The company will reduce and consolidate sales and marketing budgets, and engineering spending in 2008 and 2009 will be held at 2006 to 2007 levels. These operating actions, combined with the benefits of the 2007 General Motors-UAW labor agreement, are targeted to reduce North American structural cost from $33.2 billion in 2007 to about $26 to 27 billion in 2010, a reduction of $6 to 7 billion.

In addition, the company is revising its capital spending plan and reducing about $1.5 billion in expenditures versus prior plans, and spending for non-product programs will also be significantly reduced, while powertrain spending will be increased to support the development of alternative propulsion and fuel economy technologies and small displacement engines.

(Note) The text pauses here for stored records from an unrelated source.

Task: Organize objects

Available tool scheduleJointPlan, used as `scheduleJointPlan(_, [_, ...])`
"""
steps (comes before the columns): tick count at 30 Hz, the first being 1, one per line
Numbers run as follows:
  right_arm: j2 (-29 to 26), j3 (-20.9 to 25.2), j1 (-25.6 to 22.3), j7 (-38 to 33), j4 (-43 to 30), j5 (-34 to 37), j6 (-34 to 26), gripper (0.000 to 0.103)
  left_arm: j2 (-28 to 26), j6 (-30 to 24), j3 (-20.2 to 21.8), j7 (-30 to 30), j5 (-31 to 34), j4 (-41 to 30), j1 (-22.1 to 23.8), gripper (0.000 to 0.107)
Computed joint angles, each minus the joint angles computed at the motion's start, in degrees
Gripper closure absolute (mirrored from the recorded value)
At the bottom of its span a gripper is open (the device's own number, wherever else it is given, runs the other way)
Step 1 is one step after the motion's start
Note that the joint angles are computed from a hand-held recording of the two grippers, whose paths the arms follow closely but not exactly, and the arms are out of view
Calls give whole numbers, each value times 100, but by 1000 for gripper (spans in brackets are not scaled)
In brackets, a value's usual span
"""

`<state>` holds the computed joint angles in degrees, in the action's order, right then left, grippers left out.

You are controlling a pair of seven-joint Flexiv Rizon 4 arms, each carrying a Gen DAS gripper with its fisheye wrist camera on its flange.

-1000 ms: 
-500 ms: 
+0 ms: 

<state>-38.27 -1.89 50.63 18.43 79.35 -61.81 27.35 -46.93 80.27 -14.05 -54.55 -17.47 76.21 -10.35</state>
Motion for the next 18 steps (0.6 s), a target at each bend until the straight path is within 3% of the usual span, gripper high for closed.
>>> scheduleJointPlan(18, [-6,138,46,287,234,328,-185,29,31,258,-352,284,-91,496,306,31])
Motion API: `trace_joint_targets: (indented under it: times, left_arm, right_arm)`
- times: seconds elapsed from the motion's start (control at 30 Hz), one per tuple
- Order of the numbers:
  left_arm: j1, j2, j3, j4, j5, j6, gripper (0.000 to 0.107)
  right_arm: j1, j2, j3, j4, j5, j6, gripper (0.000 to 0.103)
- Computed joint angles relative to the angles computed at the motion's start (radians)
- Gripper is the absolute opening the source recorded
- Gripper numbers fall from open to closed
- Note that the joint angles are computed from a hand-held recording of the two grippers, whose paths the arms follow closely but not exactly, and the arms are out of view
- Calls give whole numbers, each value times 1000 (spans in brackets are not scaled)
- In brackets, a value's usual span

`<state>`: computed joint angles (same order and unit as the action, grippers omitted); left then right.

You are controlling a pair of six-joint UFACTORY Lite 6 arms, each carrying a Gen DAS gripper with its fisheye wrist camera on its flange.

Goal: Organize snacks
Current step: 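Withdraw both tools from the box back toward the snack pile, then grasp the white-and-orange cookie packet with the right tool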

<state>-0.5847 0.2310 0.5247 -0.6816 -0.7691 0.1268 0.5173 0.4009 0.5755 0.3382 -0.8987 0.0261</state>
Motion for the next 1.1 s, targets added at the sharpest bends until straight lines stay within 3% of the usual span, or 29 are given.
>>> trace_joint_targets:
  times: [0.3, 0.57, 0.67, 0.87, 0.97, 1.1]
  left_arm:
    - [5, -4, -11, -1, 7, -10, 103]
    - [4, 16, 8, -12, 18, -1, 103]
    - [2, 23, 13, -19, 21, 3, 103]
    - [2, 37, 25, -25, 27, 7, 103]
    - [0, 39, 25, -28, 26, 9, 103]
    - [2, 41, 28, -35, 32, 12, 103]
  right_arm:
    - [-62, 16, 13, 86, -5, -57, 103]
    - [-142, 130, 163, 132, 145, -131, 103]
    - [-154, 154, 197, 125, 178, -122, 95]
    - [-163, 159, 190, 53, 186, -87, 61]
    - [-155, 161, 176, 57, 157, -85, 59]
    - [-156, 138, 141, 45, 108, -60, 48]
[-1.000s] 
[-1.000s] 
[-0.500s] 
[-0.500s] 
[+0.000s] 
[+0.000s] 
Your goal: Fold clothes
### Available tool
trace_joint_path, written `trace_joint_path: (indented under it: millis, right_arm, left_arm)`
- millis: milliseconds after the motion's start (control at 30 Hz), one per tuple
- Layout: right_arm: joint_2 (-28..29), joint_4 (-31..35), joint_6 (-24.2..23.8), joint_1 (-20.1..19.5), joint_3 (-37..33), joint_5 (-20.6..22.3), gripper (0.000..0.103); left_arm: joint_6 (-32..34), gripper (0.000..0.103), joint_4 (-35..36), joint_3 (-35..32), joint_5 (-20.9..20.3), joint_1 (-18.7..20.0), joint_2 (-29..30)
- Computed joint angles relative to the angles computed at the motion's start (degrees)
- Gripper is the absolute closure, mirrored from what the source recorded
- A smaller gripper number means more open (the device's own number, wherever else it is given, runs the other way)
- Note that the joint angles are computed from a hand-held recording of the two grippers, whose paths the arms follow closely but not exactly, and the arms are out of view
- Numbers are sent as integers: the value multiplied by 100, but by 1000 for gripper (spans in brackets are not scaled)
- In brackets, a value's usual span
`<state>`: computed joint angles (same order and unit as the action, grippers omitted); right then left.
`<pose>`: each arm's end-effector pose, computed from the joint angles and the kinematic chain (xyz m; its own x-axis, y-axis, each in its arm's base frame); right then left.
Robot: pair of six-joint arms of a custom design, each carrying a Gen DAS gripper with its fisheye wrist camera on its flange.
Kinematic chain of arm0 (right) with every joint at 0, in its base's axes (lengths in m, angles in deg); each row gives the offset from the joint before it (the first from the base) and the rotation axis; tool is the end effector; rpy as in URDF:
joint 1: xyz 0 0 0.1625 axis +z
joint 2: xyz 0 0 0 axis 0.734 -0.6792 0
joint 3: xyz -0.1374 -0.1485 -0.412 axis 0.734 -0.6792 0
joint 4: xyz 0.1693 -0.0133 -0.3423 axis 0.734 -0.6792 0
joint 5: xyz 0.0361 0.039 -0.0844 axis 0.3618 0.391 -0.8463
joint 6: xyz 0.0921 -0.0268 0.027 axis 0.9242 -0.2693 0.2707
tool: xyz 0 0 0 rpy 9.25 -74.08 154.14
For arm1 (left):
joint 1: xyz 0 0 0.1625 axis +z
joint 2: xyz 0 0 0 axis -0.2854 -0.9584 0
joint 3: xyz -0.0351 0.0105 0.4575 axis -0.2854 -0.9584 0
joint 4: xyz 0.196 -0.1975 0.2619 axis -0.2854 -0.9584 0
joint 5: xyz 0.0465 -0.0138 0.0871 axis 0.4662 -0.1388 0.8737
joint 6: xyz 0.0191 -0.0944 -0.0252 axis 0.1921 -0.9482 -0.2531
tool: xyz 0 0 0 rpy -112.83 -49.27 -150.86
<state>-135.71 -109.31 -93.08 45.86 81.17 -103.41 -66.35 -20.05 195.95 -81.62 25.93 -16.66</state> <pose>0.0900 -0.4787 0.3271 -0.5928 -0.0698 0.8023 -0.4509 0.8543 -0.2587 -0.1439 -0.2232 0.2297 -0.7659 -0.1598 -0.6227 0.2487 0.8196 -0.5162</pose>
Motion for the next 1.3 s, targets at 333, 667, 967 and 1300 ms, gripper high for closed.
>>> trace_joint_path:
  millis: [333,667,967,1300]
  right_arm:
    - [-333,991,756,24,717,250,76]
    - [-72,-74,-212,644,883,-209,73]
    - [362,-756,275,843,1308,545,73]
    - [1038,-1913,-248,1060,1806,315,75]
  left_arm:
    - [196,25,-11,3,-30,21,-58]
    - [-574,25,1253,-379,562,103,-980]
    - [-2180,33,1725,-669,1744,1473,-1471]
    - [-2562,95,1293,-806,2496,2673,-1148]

General Motors also said that aggressive actions are being taken to improve working capital by about $2 billion in North America and Europe, primarily related to the reduction of raw material, work-in-progress and finished goods inventory levels as well as lean inventory practices at parts warehouses.

Other plans include suspending future dividends on common stock which is expected to improve liquidity by about $800 million through 2009 and deferring about $1.7 billion of payments that had been scheduled to be made to a temporary asset account over the balance of 2008 and 2009 for the establishment of the new UAW VEBA.

For the liquidity planning purposes, the company used assumptions of U.S. light vehicle industry volumes of 14 million units in 2008 to 2009, lower U.S. share of about 21% and continued elevated average oil price estimates ranging from $130 to $150 per barrel by 2009.

"We are responding aggressively to the challenges of today's U.S. auto market," said Rick Wagoner, chairman and chief executive officer, in a news release. "We will continue to take the steps necessary to align our business structure with the lower vehicle sales volumes and shifts in sales mix. We remain committed to bringing to market great products that target changing consumer preferences for more fuel-efficient vehicles.

"The actions announced today are difficult decisions, but necessary to respond to the current auto market conditions," Wagoner continued in the release. "Even under conservative planning scenarios, GM is well-positioned to withstand the U.S. market downturn and emerge a stronger company. We have a solid position in the rapidly growing emerging markets, a global operating framework that allows us to respond to changes in the U.S. market, a commitment to technology leadership, and an ever stronger and competitive product lineup."

General Motors is a Detroit-based automotive company.